▸ Action item:
A single number is the answer here: the count of lines in the data below that include the word "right".

━━━━━━━━━━━━━━━━

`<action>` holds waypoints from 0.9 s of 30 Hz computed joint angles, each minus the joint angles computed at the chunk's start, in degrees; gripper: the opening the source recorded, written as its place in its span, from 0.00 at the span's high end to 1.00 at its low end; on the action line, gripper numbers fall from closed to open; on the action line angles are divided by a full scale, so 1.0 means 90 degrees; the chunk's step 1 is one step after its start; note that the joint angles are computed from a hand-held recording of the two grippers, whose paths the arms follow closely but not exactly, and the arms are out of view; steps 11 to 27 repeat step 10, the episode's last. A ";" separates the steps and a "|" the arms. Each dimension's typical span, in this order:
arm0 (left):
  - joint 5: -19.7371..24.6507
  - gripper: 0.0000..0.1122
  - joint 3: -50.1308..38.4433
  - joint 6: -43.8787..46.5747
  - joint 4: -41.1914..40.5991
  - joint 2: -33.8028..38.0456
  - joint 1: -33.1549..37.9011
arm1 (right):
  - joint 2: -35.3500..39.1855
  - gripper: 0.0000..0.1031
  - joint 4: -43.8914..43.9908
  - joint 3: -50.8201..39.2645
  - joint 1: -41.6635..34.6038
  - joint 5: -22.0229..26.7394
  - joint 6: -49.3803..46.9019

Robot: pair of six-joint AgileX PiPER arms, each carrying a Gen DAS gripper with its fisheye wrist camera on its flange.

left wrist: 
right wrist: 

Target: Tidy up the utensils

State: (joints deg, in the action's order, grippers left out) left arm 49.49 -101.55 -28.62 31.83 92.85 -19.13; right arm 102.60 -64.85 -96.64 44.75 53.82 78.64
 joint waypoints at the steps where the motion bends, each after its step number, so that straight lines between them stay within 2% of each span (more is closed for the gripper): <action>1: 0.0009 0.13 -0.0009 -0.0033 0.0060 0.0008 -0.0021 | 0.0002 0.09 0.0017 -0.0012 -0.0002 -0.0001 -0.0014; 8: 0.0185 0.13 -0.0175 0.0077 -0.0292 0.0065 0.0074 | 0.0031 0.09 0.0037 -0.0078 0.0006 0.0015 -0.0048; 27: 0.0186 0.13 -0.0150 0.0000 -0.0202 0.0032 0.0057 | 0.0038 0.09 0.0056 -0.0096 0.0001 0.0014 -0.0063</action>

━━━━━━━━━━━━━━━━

▸ Reply to the exercise:
3